-- PROVIDED INFORMATION follows --

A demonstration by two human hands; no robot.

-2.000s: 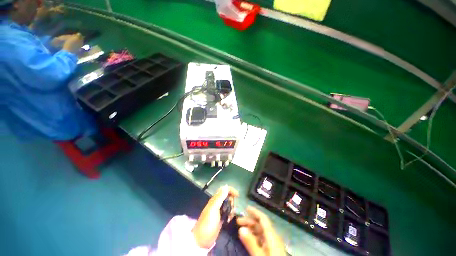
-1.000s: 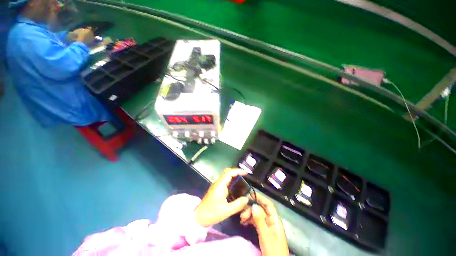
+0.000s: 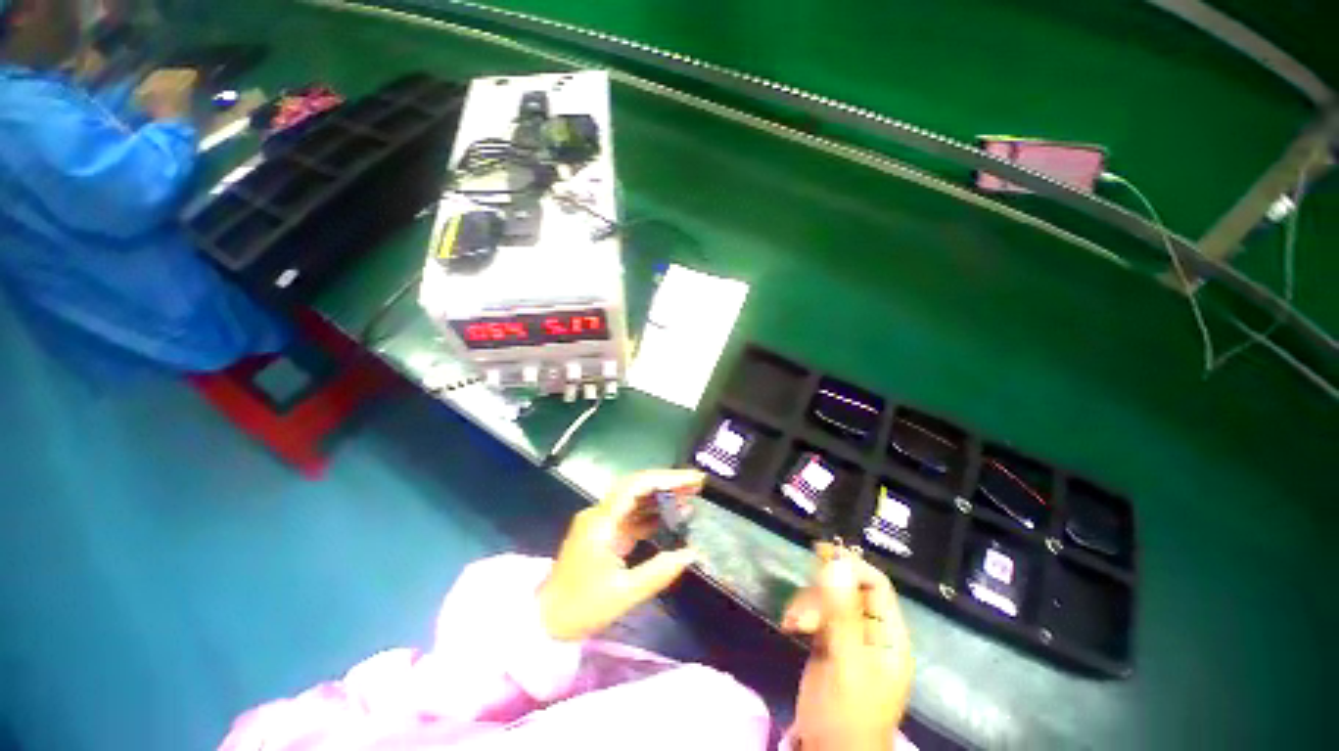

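Note:
My left hand (image 3: 620, 550) is near the bench edge, fingers curled around a small dark unit (image 3: 673, 511). My right hand (image 3: 855, 631) is to its right, apart from it, with its fingertips together at the tray's front edge; whether it holds anything small cannot be told. The black parts tray (image 3: 928, 490) lies right of centre. Its front row holds several units with lit white screens, one of them here (image 3: 994, 575), and an unlit pocket at the right end. Its back row holds several dark units, one of them here (image 3: 846, 408).
A white power supply (image 3: 529, 294) with red digits and cords on top stands left of the tray, beside a white sheet (image 3: 690, 335). Stacked black trays (image 3: 331, 176), a person in blue (image 3: 103, 220) and a red stool (image 3: 279, 404) are farther left. A pink-edged device (image 3: 1040, 165) is on the rail.
My hands have separated. The dark unit stays in my left hand, tilted differently, while my right hand has moved right and away from it. The camera view has shifted slightly.

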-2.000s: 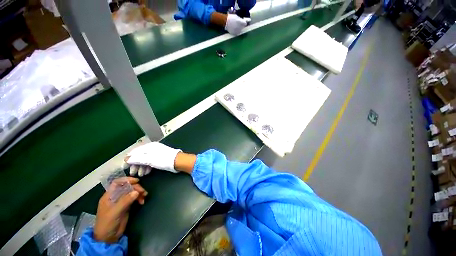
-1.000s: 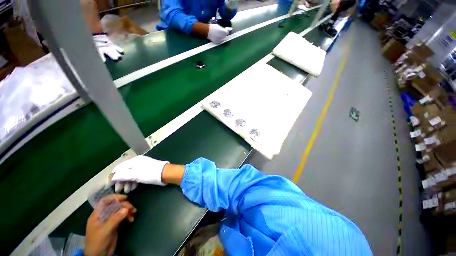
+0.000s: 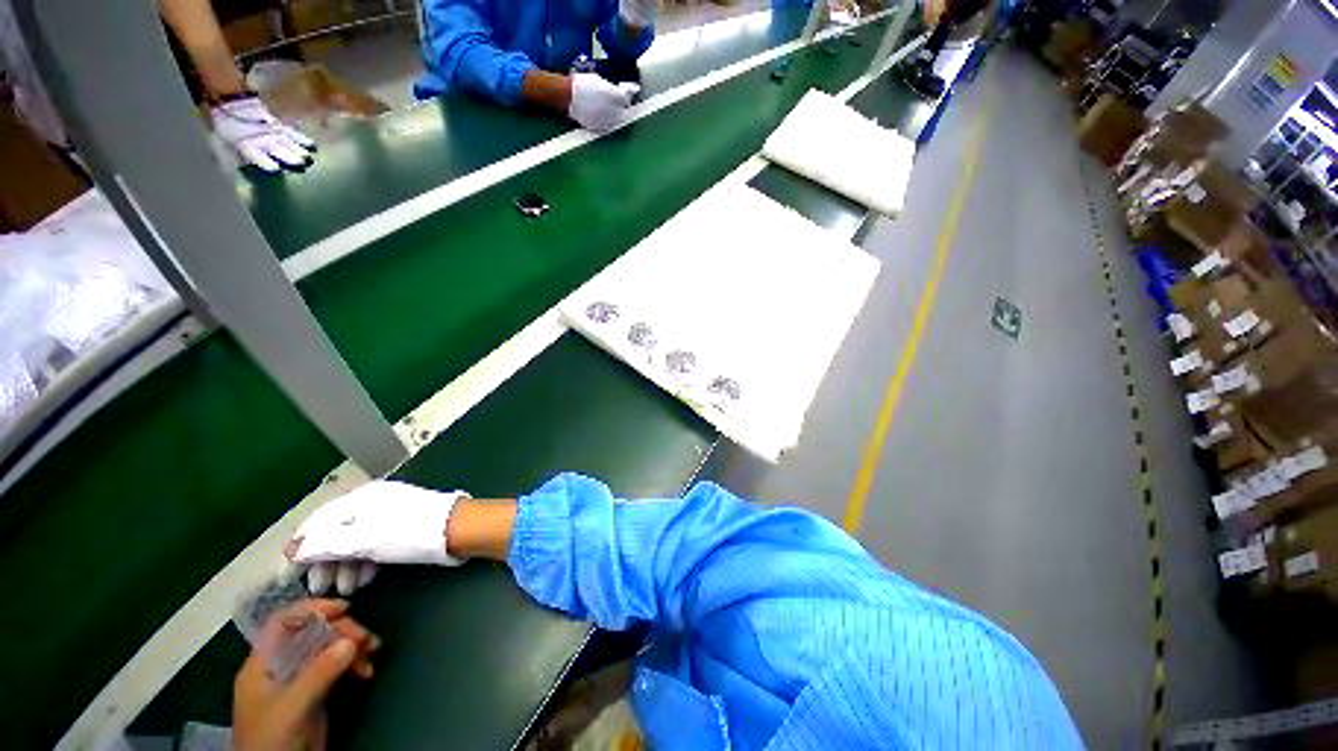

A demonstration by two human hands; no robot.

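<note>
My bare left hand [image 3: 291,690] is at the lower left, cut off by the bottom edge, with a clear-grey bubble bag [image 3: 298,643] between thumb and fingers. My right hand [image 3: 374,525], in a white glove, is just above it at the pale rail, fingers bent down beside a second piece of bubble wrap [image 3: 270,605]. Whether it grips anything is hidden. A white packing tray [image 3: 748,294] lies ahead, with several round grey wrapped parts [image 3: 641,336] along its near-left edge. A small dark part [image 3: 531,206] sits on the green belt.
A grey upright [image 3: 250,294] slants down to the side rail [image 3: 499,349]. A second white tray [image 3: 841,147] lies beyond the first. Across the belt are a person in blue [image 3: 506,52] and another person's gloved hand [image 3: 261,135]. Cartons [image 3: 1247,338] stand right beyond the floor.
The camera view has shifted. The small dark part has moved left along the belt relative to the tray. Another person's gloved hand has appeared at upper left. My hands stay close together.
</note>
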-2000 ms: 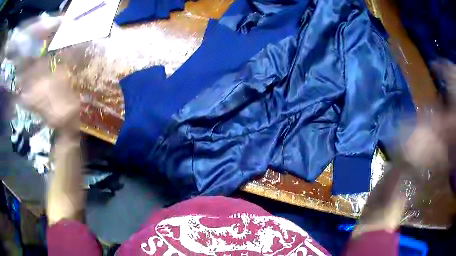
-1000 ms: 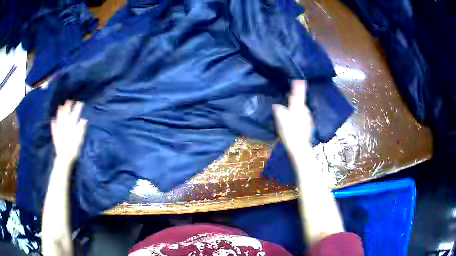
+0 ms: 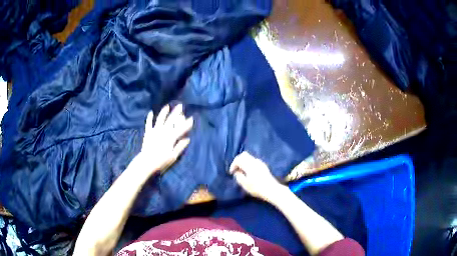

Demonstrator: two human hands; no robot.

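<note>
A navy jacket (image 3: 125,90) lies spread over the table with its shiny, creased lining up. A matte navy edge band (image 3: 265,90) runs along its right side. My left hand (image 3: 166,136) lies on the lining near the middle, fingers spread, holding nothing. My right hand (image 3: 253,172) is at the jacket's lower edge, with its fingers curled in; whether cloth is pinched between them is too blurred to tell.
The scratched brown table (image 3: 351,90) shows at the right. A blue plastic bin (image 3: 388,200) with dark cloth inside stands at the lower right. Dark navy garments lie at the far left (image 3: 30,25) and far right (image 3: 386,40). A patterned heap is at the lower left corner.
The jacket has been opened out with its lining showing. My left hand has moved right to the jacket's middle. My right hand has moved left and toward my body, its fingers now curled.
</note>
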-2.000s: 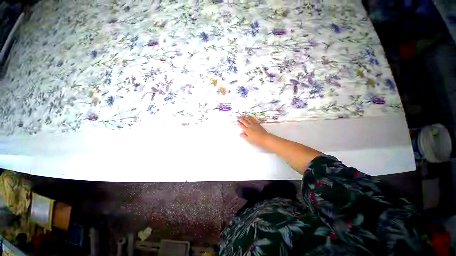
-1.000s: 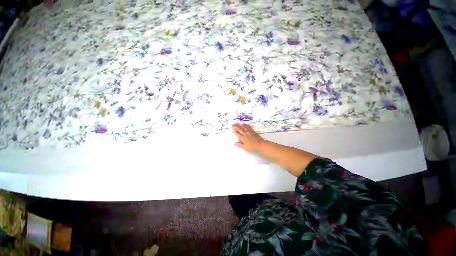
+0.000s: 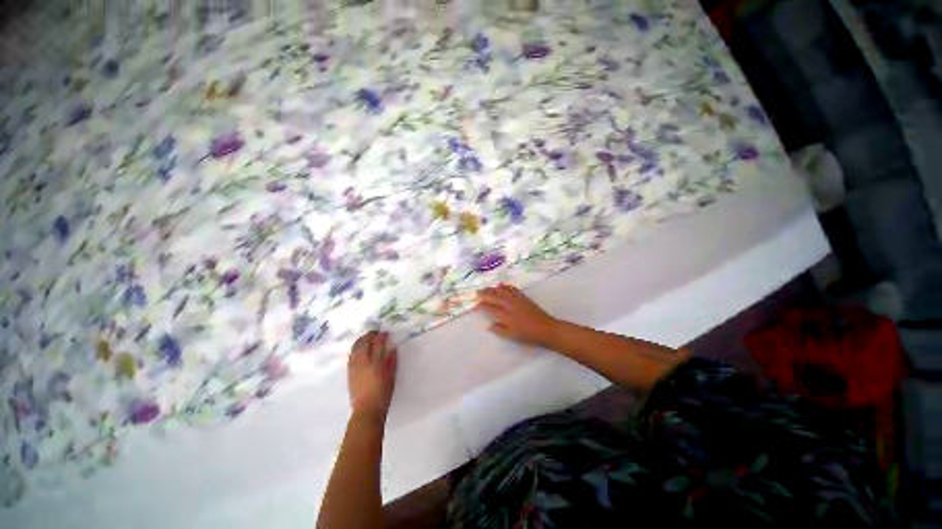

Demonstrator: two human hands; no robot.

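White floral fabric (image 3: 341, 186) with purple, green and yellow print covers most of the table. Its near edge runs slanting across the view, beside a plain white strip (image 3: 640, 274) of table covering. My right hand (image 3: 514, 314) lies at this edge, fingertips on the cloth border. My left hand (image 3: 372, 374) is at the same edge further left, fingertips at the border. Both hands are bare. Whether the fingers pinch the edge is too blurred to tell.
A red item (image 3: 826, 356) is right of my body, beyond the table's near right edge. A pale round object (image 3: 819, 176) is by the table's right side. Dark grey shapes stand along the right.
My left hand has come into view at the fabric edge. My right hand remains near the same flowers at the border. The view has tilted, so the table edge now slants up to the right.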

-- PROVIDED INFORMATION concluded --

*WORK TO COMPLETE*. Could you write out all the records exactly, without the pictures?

*TASK RESPONSE*.
A demonstration by two human hands; no robot.

-2.000s: 
-1.000s: 
+0.000s: 

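Note:
My left hand (image 3: 620, 550) is near the bench edge, fingers curled around a small dark unit (image 3: 673, 511). My right hand (image 3: 855, 631) is to its right, apart from it, with its fingertips together at the tray's front edge; whether it holds anything small cannot be told. The black parts tray (image 3: 928, 490) lies right of centre. Its front row holds several units with lit white screens, one of them here (image 3: 994, 575), and an unlit pocket at the right end. Its back row holds several dark units, one of them here (image 3: 846, 408).
A white power supply (image 3: 529, 294) with red digits and cords on top stands left of the tray, beside a white sheet (image 3: 690, 335). Stacked black trays (image 3: 331, 176), a person in blue (image 3: 103, 220) and a red stool (image 3: 279, 404) are farther left. A pink-edged device (image 3: 1040, 165) is on the rail.
My hands have separated. The dark unit stays in my left hand, tilted differently, while my right hand has moved right and away from it. The camera view has shifted slightly.
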
-2.000s: 
-1.000s: 
+0.000s: 

A demonstration by two human hands; no robot.

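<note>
My bare left hand [image 3: 291,690] is at the lower left, cut off by the bottom edge, with a clear-grey bubble bag [image 3: 298,643] between thumb and fingers. My right hand [image 3: 374,525], in a white glove, is just above it at the pale rail, fingers bent down beside a second piece of bubble wrap [image 3: 270,605]. Whether it grips anything is hidden. A white packing tray [image 3: 748,294] lies ahead, with several round grey wrapped parts [image 3: 641,336] along its near-left edge. A small dark part [image 3: 531,206] sits on the green belt.
A grey upright [image 3: 250,294] slants down to the side rail [image 3: 499,349]. A second white tray [image 3: 841,147] lies beyond the first. Across the belt are a person in blue [image 3: 506,52] and another person's gloved hand [image 3: 261,135]. Cartons [image 3: 1247,338] stand right beyond the floor.
The camera view has shifted. The small dark part has moved left along the belt relative to the tray. Another person's gloved hand has appeared at upper left. My hands stay close together.
</note>
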-2000 ms: 
-1000 ms: 
+0 ms: 

Demonstrator: two human hands; no robot.

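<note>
A navy jacket (image 3: 125,90) lies spread over the table with its shiny, creased lining up. A matte navy edge band (image 3: 265,90) runs along its right side. My left hand (image 3: 166,136) lies on the lining near the middle, fingers spread, holding nothing. My right hand (image 3: 253,172) is at the jacket's lower edge, with its fingers curled in; whether cloth is pinched between them is too blurred to tell.
The scratched brown table (image 3: 351,90) shows at the right. A blue plastic bin (image 3: 388,200) with dark cloth inside stands at the lower right. Dark navy garments lie at the far left (image 3: 30,25) and far right (image 3: 386,40). A patterned heap is at the lower left corner.
The jacket has been opened out with its lining showing. My left hand has moved right to the jacket's middle. My right hand has moved left and toward my body, its fingers now curled.
</note>
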-2.000s: 
-1.000s: 
+0.000s: 

Demonstrator: two human hands; no robot.

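White floral fabric (image 3: 341, 186) with purple, green and yellow print covers most of the table. Its near edge runs slanting across the view, beside a plain white strip (image 3: 640, 274) of table covering. My right hand (image 3: 514, 314) lies at this edge, fingertips on the cloth border. My left hand (image 3: 372, 374) is at the same edge further left, fingertips at the border. Both hands are bare. Whether the fingers pinch the edge is too blurred to tell.
A red item (image 3: 826, 356) is right of my body, beyond the table's near right edge. A pale round object (image 3: 819, 176) is by the table's right side. Dark grey shapes stand along the right.
My left hand has come into view at the fabric edge. My right hand remains near the same flowers at the border. The view has tilted, so the table edge now slants up to the right.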

Nothing further is needed for the answer.